The Finite Element simulations provide insight into the structural behavior of the tested segment of a subway station. From the numerical results obtained with the nonlinear material model for concrete, the following conclusions are drawn:

• Already moderate fires threaten the integrity of RC structures. As for the analyzed structure, the Finite Element simulations indicate localized tensile cracking at the outer surface of the structure, in regions where the top and the bottom slabs are connected to the walls and the columns; see Figure 21, Figure 22, Figure 23, Figure 24, Figure 25 and Figure 26. In more detail, the Finite Element simulations indicate that the corners, i.e., the connections between the walls and the slabs, were damaged first (Figure 21 and Figure 22), followed by a localized damage of the slabs, in the immediate vicinity of the connections to the columns (Figure 23, Figure 24, Figure 25 and Figure 26).
• Tensile cracking of concrete and the associated redistribution of stresses within the RC structure take place in a quasi-instantaneous fashion. This renders numerical stabilization approaches indispensable in order to achieve convergence in nonlinear Finite Element simulations.
• Careful inspection of RC structures is strongly recommended also after moderate fire events (see, e.g., the methods proposed by Felicetti [63]), even if the accessible interior surface of an underground structure appears to be undamaged.
• Connections between structural elements with strong differences regarding the ratio between their heat-exposed surface and their volume are prone to suffer from localized damage.
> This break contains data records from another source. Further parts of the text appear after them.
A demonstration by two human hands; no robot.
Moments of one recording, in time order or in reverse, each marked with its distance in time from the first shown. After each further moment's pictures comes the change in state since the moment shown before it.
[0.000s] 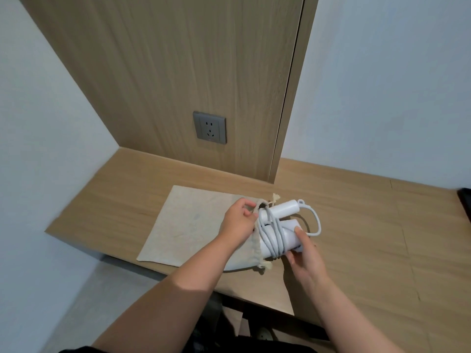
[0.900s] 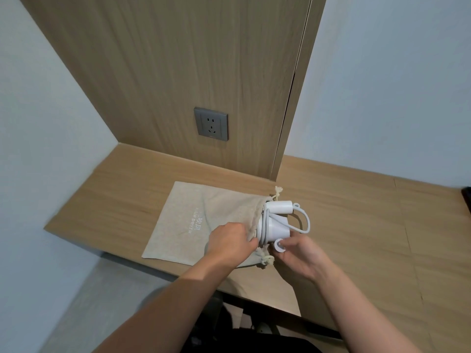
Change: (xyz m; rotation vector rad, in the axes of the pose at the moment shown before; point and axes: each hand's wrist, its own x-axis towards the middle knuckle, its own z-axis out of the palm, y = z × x) left_hand -0.032 -0.014 -0.020 0.903 -0.051 0.185; right_hand -0.005 -0.011 0.015 -0.200 -0.511 0.261
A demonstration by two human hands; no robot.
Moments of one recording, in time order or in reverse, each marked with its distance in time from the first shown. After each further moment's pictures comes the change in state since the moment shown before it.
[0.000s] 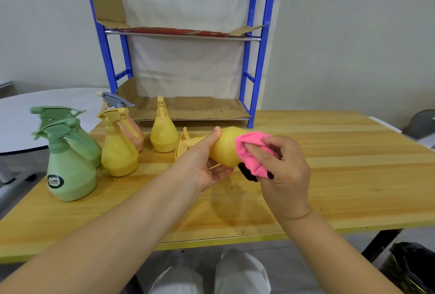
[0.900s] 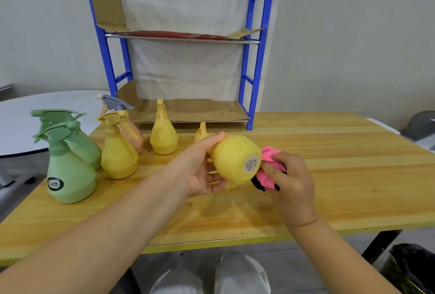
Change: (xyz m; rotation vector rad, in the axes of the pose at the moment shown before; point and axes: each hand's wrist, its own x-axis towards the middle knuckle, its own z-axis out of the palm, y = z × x) left_hand -0.011 0.007 -0.012 0.290 -0.156 -0.068; right_hand -0.034 0.040 -0.003 -0.127 -0.080 -0.030
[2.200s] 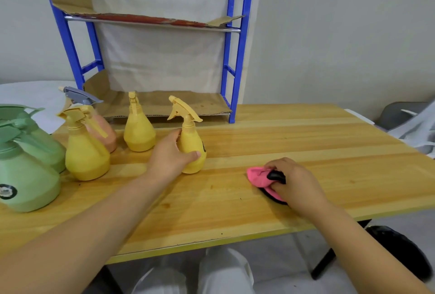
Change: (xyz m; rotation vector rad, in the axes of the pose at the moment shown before) left_hand 0.078 -0.011 -0.030 0.873 0.440 0.708; right_hand 0.005 0.048 -0.042 -0.022 -0.811 0.556
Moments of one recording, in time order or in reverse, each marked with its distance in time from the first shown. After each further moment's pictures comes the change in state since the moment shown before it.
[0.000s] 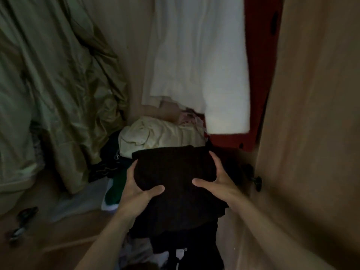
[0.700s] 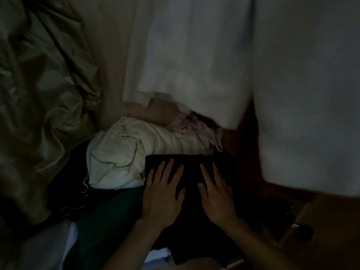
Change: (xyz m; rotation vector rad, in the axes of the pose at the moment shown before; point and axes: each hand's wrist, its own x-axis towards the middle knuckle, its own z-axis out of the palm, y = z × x) left_hand 0.233 -0.113 0.058 1.074 -0.151 0.669; right_hand 0.190 0.068 0.043 -0.896 0.340 -0.120
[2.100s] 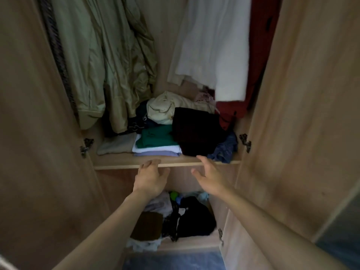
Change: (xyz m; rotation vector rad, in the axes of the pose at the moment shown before) left_hand -0.326 0.230 -0.218 -0.215 -0.178 -0.742; right_hand -0.347 -0.033 -0.171 0.359 -0.319 -0.165
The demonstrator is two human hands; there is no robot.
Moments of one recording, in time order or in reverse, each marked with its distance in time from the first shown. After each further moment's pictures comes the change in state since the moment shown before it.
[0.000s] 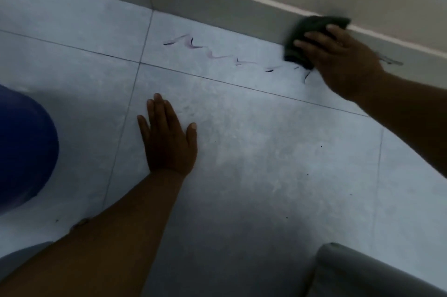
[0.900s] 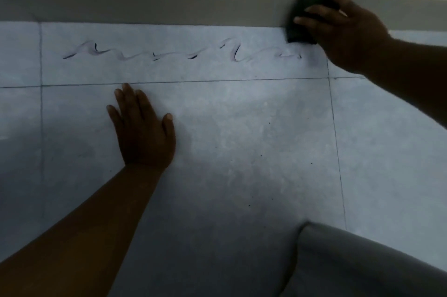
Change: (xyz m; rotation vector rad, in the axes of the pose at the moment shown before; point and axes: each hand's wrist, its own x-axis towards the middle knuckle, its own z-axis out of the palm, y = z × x) left_hand 0.020 0.084 0.009 0.061 0.046 0.262; right_hand -0.132 0.040 0.065 -0.083 -0.208 0.169
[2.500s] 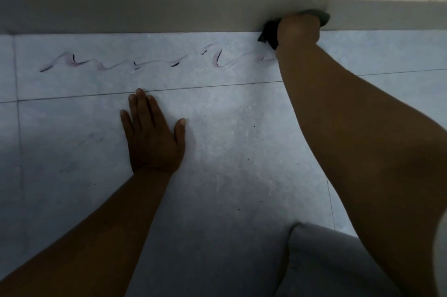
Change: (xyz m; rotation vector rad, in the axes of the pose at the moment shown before) left_hand -0.001 0.040 0.009 -0.059 0.014 0.056; right_hand 0.085 -0.032 -0.063 1.933 -0.096 1.618
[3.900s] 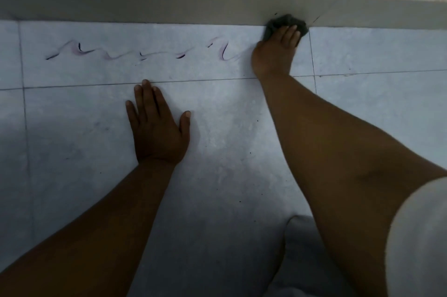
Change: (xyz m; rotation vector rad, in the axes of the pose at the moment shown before) left_hand 0.002 0.001 -0.003 -0.010 -0.025 -0.017; right_hand -0.007 0.065 0.041 -0.869 0.031 -0.371
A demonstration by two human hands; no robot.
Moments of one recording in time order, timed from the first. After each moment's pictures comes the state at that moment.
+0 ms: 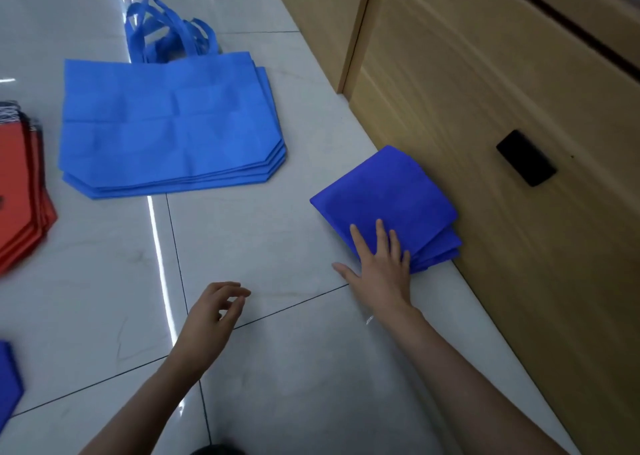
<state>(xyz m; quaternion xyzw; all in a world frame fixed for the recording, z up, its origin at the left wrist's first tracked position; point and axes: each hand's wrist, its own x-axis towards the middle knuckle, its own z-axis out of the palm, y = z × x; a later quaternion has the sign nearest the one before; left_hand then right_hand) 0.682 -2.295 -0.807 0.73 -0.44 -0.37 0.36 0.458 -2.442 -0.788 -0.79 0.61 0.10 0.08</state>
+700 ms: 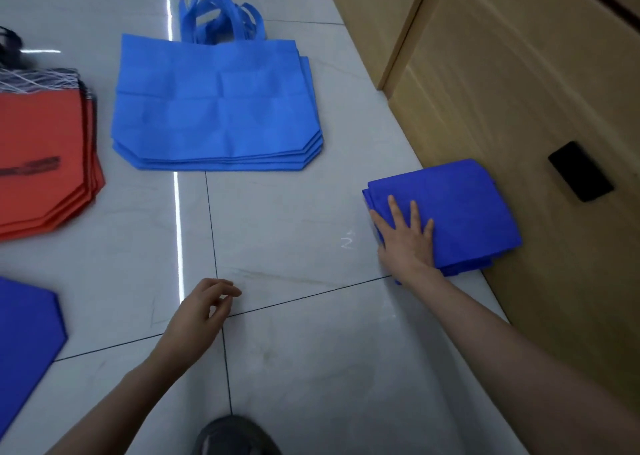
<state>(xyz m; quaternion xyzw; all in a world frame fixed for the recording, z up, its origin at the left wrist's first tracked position) 0.720 -2.248 -0.825 0.75 -0.45 -0.33 0.35 0.479 -2.486 -0.785 -0.82 0.54 0.21 -0.02</state>
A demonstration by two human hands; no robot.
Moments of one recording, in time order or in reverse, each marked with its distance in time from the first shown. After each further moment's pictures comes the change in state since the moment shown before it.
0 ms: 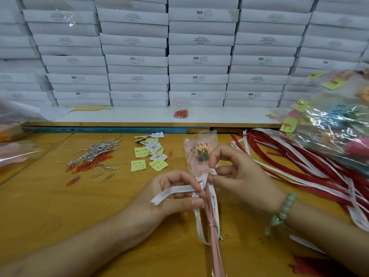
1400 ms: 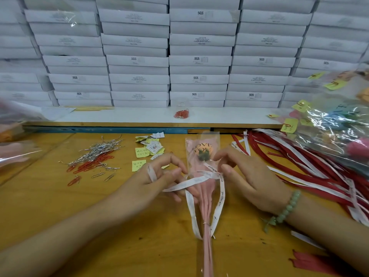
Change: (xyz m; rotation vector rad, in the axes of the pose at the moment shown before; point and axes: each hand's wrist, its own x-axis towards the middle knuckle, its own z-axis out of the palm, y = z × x) left_hand 0.004 0.020 -0.020 0.407 -0.024 0.059; right_hand -0.003 0.026 -0.023 -0.640 0.025 -0.296
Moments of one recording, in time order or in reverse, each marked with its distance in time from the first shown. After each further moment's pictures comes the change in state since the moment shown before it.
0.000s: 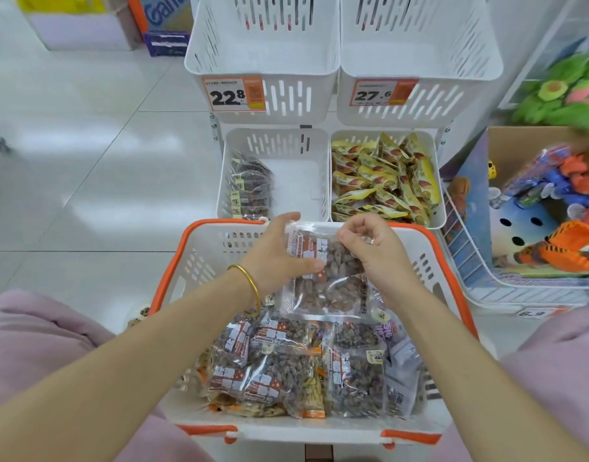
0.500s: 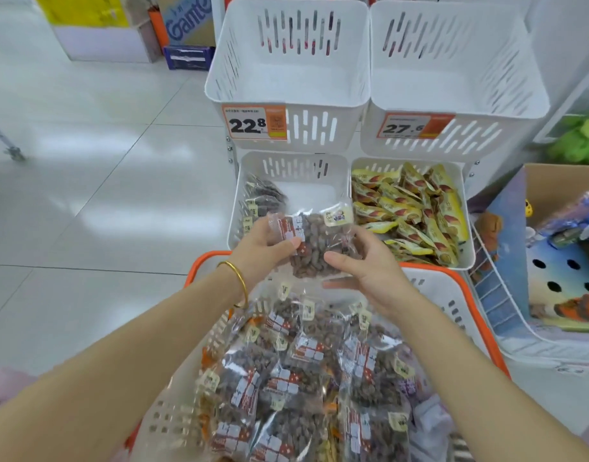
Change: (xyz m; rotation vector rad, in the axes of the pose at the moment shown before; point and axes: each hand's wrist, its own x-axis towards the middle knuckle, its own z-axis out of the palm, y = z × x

Notably, columns tend to exhibit larger surface-to-volume ratios than slabs and walls. Thus, connections between columns and slabs should be thoroughly inspected.
• Tensile cracking of the inaccessible exterior surface of an underground structure is a serious threat for the long-term durability of the structure after the fire, because the cracks represent pathways for substances that promote the corrosion risk/rate of the steel rebar.

As for future fire tests, the following recommendations can be made based on the results of the present study:

• It is recommended to carry out test repetitions, also in the context of structural experiments, even though such tests are time-consuming and expensive. Test repetitions render the desirable assessment of the experimental scatter associated with the chosen testing method possible; see, e.g., the experimental approach by Schlappal et al. [64].
• It is recommended to carry out redundant measurements of key quantities. This implies that key quantities shall be measured by two independent test methods. The availability of redundant measurements allows for the assessment of the reliability of the used measurement equipment; see, e.g., the experimental approach by Wyrzykowski et al. [65].
• When it comes to the design of a large fire test, it is recommended to position many thermocouples close to the heated surface in order to gain access to the spatial distribution of the surface temperature histories. This way, the uncertainties of the actual fire load can be reduced significantly.
• It is recommended to produce test structures at the place and in the position of subsequent fire testing, such that possible damage associated with the transport and the maneuvering of the structure can be excluded.
• It is recommended to equip the tested reinforced concrete structure with embedded sensors that allow for quantification of possible damage of the structure resulting from restrained shrinkage. As for the design of such embedded sensors, multi-physics simulations of the structure, providing insight into the performance of the structure from its production, throughout all early-age stages, all the way up to the time of testing, are needed. This requires a strong investment of the global scientific community into basic research, aimed at a better understanding of structures made from modern concretes.